As many countries in the world have already been hit by the second wave of Covid-19 outbreak, experts said maintaining health rules is the only key where there is no alternative to community engagement to make sure everybody maintains it.
In this case, non-government organisations, community leaders, and youths need to lend their hands to government initiatives to make it effective, they told a webinar yesterday organised by the international volunteer organisation "The Hunger Project".
Conducted by country director of the organisation Badiul Alam Majumdar, experts from different sectors and social workers joined the discussion.
At the beginning of the discussion, Jamirul Islam, deputy director of the organisation, presented a keynote where he showed how their organisation succeeded in making 1,500 villages in 21 districts Covid-19 resilient, by ensuring people maintained health rules.
Under the programme, a total of 43,821 volunteers were mobilised, and religious and community leaders engaged to debunk rumours and misinformation 4,804 times.
As a result, fewer infected patients and deaths were recorded in these villages compared to other non-intervened areas.
As the community, local elected bodies and the government worked together under the programme, no complaint was raised about the distribution of government supports or safety nets, Jamirul Islam said.
During the discussion, speakers said such an initiative implemented by The Hunger Project can be a role model for the entire country.
They also highlighted the government's successes and failures in tackling the novel coronavirus outbreak.

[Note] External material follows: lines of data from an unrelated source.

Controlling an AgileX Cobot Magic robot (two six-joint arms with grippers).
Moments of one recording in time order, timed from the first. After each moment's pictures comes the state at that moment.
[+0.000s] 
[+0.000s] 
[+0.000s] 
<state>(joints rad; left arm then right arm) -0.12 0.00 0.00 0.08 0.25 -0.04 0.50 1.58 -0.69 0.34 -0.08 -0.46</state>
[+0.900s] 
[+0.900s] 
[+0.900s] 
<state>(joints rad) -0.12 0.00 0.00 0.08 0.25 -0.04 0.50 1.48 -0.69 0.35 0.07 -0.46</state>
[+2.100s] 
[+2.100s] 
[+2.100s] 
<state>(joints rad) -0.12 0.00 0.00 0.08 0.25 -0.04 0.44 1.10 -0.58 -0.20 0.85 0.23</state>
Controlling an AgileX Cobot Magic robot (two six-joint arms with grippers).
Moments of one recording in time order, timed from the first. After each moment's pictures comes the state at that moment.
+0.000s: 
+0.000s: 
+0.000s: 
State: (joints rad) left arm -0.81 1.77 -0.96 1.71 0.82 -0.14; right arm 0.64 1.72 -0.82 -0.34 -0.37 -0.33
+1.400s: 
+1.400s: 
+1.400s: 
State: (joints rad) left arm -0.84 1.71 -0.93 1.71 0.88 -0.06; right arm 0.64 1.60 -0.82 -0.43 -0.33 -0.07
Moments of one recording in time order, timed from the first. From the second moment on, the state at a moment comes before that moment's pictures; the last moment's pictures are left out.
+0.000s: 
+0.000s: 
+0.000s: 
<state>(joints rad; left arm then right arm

Speaking as chief guest, minister for the local government Tazul Islam claimed that less than 0.5 percent the of 62,500-odd representatives of local governments (union parishads, municipalities, and city corporations) were found to be involved in scams during aid distributions.
"Whatever criticism about the representatives is, we [government] have to implement programmes by them… We had no lack of sincerity. It is true there were many mistakes, but we have become successful in the long run," minister Tajul Islam said.
He said the government is observing everything with utmost caution. "Whatever will be needed and whenever, the government will do that," he added.
Speaking in the programme, Prof Nazrul Islam, member of the National Technical Advisory Committee on Covid-19 said, "We do not know how the virus will behave during the winter in our country. So we have to stay alert."
Dr Lenin Chowdhurysaid, "We have noticed the government has implemented bureaucratic decisions bypassing scientific decisions to control the first wave of coronavirus."
Pointing to this issue, the LGD minister said that the government mainly depended on the Institute of Epidemiology, Disease Control and Research (IEDCR) to take decisions.
Prof Muzaherul Huq, former regional advisor of the World Health Organization (WHO) said, "The WHO always said two issues: awareness and community engagement. There were programmes for awareness, but the issue of community engagement did not happen."
To control the second wave, the government has to be strict to implement law to implement the health rules.
Regarding the uncertainty about the vaccine trial in the country, he said, "The government delayed in making a decision… They have to make the right decision at the right time."
Criticising the government's mistakes, Abdul Latif Mandalsaid, "Government officials always give examples of Europe and America. They, however, never speak about the success of Nepal, Thailand and others who have successfully controlled the outbreak."
Speakers stressed on the multi-sectoral efforts to face the coronavirus outbreak.